Work request: From the first line of the data below, copy each line up to the one containing "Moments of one", and include that line too.

Exercise data:
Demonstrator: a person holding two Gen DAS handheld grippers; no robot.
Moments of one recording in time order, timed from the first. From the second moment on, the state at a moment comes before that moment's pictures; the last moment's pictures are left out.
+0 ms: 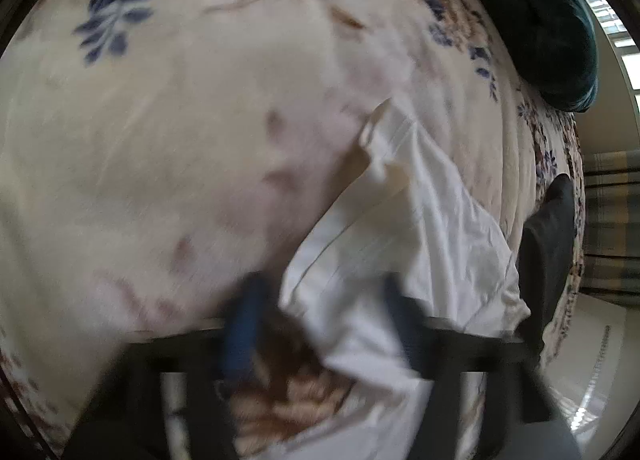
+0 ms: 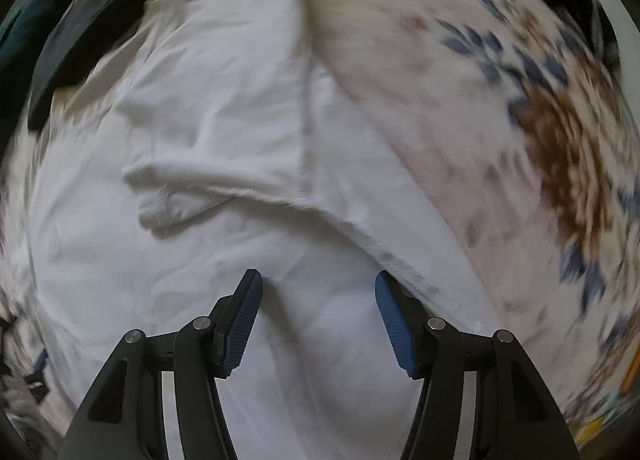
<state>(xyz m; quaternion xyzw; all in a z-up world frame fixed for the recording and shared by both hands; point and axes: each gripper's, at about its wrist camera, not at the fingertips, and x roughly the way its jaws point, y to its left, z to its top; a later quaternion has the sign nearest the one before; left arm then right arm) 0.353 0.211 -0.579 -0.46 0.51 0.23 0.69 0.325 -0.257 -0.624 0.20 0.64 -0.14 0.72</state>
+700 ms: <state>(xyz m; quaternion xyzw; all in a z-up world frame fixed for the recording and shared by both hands) 0.390 -0.069 -0.524 0.02 0.53 -0.10 0.84 0.296 -0.334 -0.615 0.22 0.65 -0.16 0.71</state>
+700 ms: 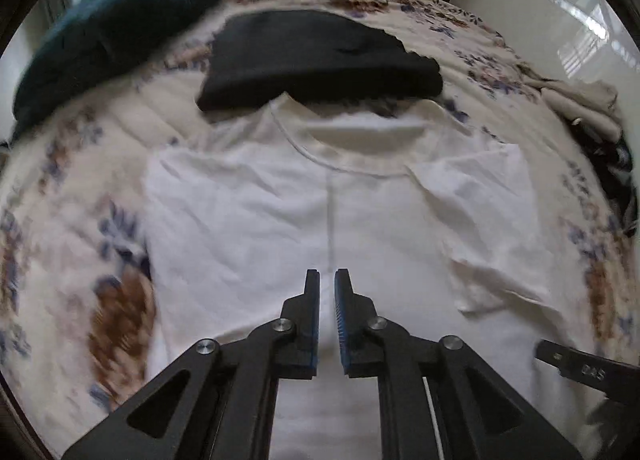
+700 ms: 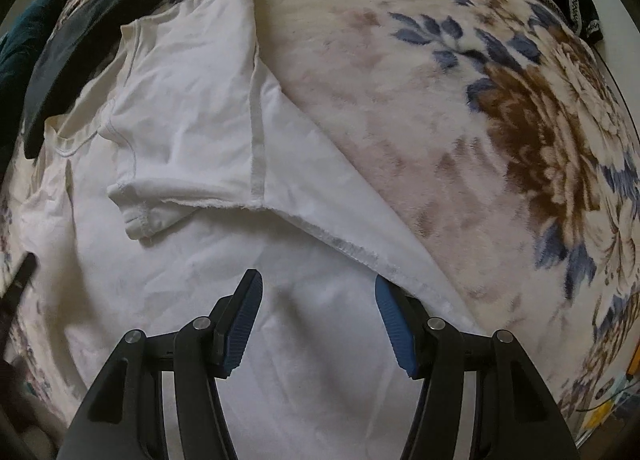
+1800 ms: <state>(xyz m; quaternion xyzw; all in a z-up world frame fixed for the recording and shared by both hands) 0.380 0.026 -0.468 0.01 0.55 0.05 0.84 0.352 -0.349 -0.497 0.21 0.68 0.01 0.71</state>
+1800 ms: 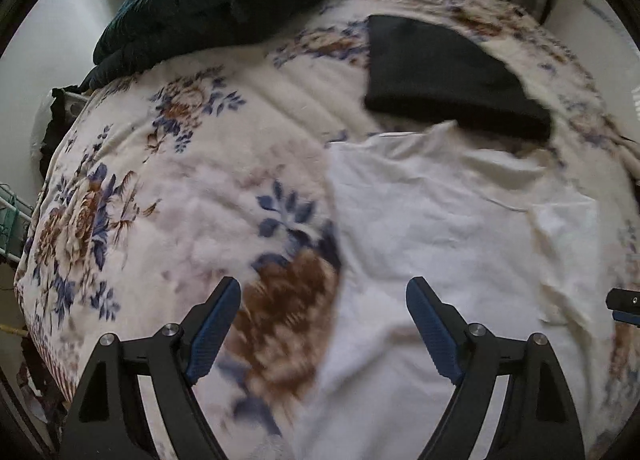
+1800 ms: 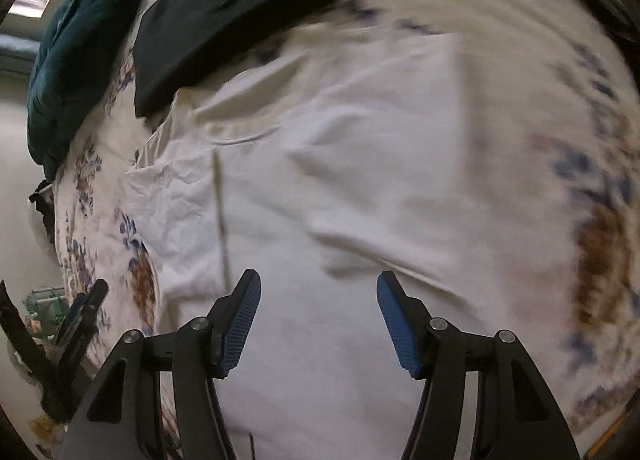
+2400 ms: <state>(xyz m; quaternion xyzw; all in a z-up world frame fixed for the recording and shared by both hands) 0.126 -0.304 -0.568 -0.13 0.76 -0.18 0.62 0.267 -0.599 -0.482 0.15 0.74 0.00 0.65</state>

Answer section:
Demonstrator: a person holding two Gen DAS handheld grippers; no robot.
Moments of one recording in time order, timed from the first. From the second moment on, the state at a moment comes before that moment's pictures; the last moment's pictures are left out.

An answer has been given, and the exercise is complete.